Lian Li Industrial Co., Ltd. (聯力工業股份有限公司 (Lián Lì Gōngyè Gǔfènyǒuxiàngōngsī, allied force industry)) is a Taiwanese computer case and accessories manufacturer. It is one of the largest manufacturers of aluminium computer cases in Taiwan and is also a major world competitor in the premium aftermarket computer case industry.

==Products==
Lian Li cases are constructed with either brushed or anodised aluminium and are lightweight and offered in silver, black, grey, golden, red, blue, and green shades. In addition to their various cases, they produce aluminum desks, power supplies and accessories such as window kits, CPU coolers, Liquid CPU Coolers, fans, removable hard drive bays, bezel covers, and memory card readers. The company also provides OEM and ODM services.

==History==
Lian Li Industrial Co., Ltd. was founded in 1983.

==Location==
Lian Li has its headquarters in the Liudu Industrial Park (六堵工業區, Liùdǔ Gōngyèqū) in Keelung.

==Subsidiary brand==
In 2009 Lian Li launched LanCool as a subsidiary to produce cases without their signature aluminium in an effort to bring costs down.
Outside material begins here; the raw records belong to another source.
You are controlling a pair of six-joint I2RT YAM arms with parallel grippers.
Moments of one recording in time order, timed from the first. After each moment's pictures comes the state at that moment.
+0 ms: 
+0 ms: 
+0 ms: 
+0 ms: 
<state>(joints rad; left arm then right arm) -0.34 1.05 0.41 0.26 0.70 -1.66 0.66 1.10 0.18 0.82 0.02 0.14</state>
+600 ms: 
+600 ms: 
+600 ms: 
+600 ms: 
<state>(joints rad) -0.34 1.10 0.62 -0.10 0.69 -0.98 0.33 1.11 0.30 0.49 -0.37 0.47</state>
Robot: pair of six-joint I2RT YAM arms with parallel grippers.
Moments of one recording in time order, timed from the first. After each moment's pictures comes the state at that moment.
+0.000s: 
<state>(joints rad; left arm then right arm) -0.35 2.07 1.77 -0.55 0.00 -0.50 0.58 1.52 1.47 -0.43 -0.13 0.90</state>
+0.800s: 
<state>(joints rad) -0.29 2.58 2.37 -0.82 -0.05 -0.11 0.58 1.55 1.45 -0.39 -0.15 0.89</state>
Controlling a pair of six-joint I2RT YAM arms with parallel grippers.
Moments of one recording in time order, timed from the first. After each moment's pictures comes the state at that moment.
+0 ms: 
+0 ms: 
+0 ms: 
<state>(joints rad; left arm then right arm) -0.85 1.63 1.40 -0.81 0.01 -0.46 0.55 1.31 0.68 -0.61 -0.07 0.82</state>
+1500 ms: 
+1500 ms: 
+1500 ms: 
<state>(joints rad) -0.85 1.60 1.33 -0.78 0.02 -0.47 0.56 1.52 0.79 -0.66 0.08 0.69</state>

These cases feature a tool-less architecture aimed at gamers and PC enthusiasts. With LanCool producing the non-aluminium midtower cases, Lian Li is well known as a high-end aluminium chassis manufacturer. In August 2018, after years without new product releases, Lian Li revived the LanCool branding and presented the LanCool One chassis featuring tempered glass panels and RGB lighting.